(Excerpts from a dataset)

• • • • •

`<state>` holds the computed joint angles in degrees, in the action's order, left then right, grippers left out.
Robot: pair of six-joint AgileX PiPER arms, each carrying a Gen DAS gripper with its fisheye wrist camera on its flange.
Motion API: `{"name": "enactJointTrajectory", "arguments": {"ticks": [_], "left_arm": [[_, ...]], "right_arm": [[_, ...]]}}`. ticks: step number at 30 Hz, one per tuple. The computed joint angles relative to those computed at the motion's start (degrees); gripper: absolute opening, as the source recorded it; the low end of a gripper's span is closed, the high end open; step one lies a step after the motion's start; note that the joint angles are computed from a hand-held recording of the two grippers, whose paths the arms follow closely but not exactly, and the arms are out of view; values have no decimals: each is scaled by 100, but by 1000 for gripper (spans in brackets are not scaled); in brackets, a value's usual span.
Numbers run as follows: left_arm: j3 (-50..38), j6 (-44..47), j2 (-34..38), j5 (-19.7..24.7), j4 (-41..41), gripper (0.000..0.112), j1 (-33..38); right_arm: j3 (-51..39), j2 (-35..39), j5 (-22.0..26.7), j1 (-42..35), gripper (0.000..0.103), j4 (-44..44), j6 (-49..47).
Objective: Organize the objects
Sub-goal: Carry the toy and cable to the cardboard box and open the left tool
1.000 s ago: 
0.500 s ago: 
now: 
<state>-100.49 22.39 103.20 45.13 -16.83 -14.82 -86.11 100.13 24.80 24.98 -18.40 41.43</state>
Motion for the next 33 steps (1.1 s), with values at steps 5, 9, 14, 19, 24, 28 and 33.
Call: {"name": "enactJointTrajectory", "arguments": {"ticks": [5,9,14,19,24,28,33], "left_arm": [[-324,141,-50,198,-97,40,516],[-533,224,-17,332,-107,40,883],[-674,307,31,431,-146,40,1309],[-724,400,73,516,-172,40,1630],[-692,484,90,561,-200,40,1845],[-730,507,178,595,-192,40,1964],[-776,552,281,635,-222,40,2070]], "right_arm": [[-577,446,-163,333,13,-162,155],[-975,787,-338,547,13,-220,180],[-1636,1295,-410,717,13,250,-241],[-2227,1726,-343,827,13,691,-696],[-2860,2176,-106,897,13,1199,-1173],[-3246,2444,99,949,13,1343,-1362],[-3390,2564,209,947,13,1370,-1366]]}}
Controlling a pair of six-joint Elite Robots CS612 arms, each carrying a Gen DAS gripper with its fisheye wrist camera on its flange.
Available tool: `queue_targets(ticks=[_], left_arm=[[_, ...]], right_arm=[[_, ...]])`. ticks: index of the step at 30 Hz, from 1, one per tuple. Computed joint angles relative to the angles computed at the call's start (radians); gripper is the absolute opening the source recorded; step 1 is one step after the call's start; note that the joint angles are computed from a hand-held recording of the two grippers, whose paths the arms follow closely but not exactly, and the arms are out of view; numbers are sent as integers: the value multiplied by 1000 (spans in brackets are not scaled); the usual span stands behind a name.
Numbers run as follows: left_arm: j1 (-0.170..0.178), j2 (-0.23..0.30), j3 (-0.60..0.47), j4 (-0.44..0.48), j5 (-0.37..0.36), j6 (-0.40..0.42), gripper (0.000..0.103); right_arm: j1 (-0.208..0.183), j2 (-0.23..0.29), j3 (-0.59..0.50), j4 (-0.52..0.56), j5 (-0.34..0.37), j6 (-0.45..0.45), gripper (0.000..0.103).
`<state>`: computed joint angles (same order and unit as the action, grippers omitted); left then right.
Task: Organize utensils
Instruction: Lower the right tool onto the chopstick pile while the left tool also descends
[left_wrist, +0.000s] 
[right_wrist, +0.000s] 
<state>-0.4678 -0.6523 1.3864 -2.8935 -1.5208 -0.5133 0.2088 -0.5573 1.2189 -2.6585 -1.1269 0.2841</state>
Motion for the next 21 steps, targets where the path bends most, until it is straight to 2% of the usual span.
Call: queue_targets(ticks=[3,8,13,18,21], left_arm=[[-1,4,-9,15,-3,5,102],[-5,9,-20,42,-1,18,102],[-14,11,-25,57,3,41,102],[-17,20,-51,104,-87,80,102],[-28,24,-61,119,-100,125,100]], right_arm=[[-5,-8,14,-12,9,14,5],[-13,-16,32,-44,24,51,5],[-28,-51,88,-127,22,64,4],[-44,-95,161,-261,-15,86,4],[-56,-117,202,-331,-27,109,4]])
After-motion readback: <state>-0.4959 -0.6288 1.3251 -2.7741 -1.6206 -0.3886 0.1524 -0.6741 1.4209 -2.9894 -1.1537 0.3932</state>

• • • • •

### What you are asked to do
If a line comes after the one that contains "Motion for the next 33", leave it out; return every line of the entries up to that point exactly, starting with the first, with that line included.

### Answer box
`<state>` holds the computed joint angles in degrees, in the action's order, left then right, grippers left out.
Robot: pair of six-joint AgileX PiPER arms, each carrying a Gen DAS gripper with its fisheye wrist camera on its flange.
Motion API: `{"name": "enactJointTrajectory", "arguments": {"ticks": [_], "left_arm": [[_, ...]], "right_arm": [[_, ...]]}}`. ticks: step number at 30 Hz, one per tuple. The computed joint angles relative to those computed at the motion's start (degrees); gripper: absolute opening, as the source recorded it; the low end of a gripper's span is closed, the high end open; step one lies a step after the motion's start; note that the joint angles are computed from a hand-held recording of the two grippers, whose paths the arms follow closely but not exactly, and the arms are out of view; values have no decimals: each is scaled by 100, but by 1000 for gripper (spans in brackets are not scaled); in brackets, a value's usual span.
Numbers run as follows: left_arm: j3 (-50..38), j6 (-44..47), j2 (-34..38), j5 (-19.7..24.7), j4 (-41..41), gripper (0.000..0.112), j1 (-33..38); right_arm: j3 (-51..39), j2 (-35..39), j5 (-22.0..26.7), j1 (-42..35), gripper (0.000..0.103), j4 (-44..44), j6 (-49..47).
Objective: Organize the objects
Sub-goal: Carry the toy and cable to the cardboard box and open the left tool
1.000 s ago: 
0.500 s ago: 
now: 
<state>-100.49 22.39 103.20 45.13 -16.83 -14.82 -86.11 100.13 24.80 24.98 -18.40 41.43</state>
Motion for the next 33 steps (1.1 s), with values at steps 5, 9, 14, 19, 24, 28 and 33.

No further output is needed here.